• **Task brief**:
In the material below, the required lines run from the one containing "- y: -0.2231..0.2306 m" through the one containing "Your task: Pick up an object". Copy those lines exactly, ends included, and nothing else.

• **Exercise input**:
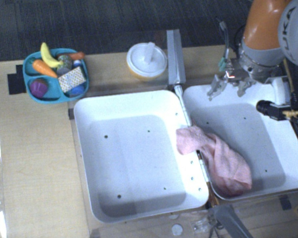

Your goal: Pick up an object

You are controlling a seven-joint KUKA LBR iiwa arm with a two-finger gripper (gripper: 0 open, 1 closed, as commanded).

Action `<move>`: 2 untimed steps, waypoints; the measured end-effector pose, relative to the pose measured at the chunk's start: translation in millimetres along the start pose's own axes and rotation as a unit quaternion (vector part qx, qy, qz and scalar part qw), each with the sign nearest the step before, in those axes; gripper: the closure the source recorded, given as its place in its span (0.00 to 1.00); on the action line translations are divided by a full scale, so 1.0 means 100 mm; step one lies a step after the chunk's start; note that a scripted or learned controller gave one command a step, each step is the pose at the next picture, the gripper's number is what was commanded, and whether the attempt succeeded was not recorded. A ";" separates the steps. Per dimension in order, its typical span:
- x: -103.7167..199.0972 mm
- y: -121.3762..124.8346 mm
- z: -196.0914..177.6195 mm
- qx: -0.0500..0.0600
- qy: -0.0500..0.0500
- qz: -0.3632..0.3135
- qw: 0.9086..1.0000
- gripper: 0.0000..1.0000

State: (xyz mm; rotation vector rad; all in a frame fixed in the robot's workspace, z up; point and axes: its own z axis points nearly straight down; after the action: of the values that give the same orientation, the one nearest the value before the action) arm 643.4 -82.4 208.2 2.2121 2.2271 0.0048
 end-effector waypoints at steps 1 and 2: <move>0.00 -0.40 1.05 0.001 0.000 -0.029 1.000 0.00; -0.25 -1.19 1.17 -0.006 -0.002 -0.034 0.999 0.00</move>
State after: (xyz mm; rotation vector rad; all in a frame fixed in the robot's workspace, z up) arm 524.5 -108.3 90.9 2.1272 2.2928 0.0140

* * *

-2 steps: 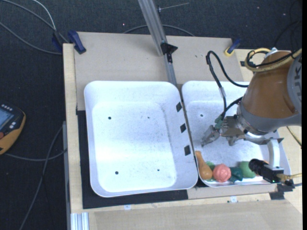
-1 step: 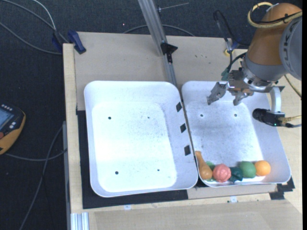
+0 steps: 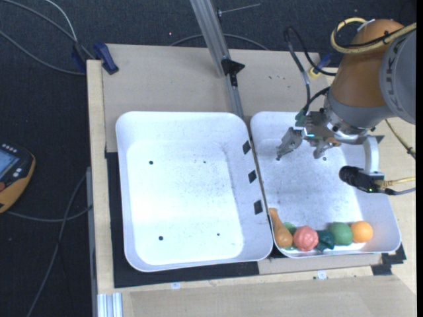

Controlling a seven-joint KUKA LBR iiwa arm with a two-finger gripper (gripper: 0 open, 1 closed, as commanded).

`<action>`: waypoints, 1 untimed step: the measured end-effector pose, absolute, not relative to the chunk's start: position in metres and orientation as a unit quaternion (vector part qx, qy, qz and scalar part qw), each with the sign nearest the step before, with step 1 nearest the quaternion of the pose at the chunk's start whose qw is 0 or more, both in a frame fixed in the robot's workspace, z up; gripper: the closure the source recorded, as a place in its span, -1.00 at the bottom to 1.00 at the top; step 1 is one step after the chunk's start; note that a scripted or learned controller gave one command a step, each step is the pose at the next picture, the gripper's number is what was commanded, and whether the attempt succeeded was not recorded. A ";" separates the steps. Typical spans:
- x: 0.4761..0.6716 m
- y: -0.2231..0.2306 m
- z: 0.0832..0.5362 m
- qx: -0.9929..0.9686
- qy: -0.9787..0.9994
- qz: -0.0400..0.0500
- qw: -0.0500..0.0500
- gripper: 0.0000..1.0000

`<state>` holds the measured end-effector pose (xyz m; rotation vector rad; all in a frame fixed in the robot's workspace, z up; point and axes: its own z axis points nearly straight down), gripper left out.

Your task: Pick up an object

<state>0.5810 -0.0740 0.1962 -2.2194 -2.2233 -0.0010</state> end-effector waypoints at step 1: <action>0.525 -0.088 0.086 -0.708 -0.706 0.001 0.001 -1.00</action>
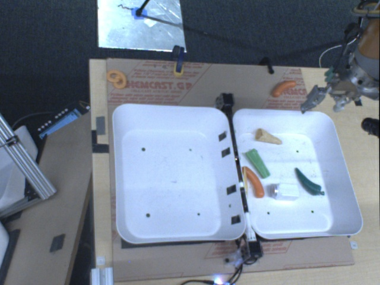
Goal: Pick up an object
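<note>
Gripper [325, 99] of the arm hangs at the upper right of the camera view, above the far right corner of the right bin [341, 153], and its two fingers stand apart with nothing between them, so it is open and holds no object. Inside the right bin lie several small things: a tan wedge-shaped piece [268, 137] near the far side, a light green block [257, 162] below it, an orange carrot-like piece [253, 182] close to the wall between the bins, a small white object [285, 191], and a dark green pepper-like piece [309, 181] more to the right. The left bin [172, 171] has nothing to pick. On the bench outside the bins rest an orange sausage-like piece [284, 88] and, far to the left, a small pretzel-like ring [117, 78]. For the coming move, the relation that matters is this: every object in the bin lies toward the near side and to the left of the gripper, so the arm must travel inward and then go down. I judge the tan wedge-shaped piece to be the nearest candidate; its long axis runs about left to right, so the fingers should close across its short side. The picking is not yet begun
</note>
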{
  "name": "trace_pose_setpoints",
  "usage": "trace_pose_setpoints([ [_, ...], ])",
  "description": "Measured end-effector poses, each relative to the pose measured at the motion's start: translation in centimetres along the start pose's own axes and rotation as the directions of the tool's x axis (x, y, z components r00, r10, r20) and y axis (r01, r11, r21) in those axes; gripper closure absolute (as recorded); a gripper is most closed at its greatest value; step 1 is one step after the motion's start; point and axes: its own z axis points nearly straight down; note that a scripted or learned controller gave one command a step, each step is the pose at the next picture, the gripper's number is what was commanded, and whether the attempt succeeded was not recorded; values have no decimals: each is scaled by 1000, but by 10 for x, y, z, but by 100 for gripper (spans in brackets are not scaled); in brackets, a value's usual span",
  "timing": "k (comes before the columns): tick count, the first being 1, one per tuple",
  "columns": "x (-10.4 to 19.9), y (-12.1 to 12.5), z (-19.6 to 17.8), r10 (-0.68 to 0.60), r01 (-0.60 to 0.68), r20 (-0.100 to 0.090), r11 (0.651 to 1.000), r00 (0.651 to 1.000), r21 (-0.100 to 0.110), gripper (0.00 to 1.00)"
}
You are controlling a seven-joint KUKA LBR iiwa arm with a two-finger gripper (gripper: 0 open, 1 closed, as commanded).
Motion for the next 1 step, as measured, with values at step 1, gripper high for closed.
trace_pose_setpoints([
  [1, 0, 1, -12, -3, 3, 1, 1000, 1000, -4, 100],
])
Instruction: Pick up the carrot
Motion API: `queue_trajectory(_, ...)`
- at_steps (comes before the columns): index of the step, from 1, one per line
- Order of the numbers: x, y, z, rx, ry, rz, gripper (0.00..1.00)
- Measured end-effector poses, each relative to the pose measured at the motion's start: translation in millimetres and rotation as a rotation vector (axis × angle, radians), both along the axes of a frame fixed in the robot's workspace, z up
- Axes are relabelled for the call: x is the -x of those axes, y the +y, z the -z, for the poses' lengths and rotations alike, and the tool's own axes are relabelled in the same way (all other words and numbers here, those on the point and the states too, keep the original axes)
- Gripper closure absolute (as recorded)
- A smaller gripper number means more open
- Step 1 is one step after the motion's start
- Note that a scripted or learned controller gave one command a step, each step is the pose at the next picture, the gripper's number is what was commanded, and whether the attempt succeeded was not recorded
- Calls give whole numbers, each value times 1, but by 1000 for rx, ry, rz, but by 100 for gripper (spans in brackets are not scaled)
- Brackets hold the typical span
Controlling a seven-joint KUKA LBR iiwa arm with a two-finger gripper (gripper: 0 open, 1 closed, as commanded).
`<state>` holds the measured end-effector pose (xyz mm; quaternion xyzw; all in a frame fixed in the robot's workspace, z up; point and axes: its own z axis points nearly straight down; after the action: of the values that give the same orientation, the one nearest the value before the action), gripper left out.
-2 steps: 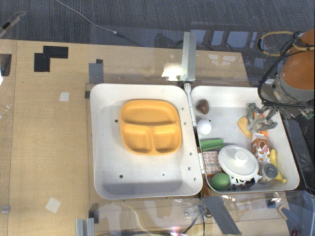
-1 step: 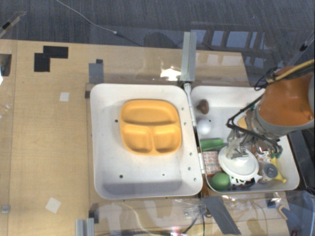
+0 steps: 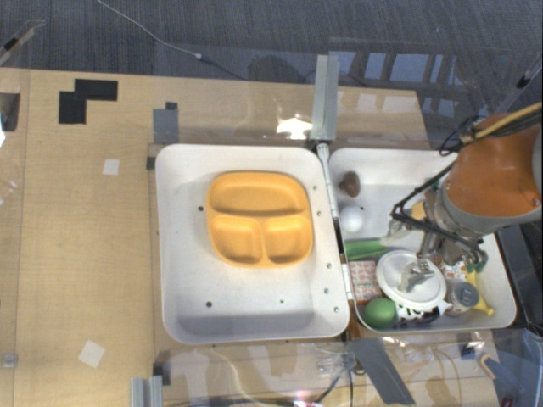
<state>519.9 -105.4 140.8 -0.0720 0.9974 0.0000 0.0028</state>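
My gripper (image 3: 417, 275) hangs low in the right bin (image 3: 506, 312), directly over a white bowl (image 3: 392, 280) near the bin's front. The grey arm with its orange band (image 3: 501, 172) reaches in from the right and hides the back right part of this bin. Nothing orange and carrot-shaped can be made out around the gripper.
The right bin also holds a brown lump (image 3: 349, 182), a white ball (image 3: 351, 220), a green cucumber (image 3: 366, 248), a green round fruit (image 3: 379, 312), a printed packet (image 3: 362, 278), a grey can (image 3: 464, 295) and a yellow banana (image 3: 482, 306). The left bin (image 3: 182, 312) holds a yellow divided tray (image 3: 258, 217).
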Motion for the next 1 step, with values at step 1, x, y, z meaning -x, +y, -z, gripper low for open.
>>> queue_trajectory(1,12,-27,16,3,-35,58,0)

• **Completed exercise**:
- y: -0.2231..0.2306 m
- z: 0.0832..0.5362 m
- qx: -0.9929..0.9686
- qy: -0.9787..0.9994
- qz: -0.0400..0.0500
- qw: -0.0500..0.0500
- gripper: 0.0000..1.0000

`<state>` holds the measured end-effector pose (xyz m; rotation vector rad; all in a frame fixed in the robot's workspace, z up; point and axes: its own z axis points nearly straight down), gripper left out.

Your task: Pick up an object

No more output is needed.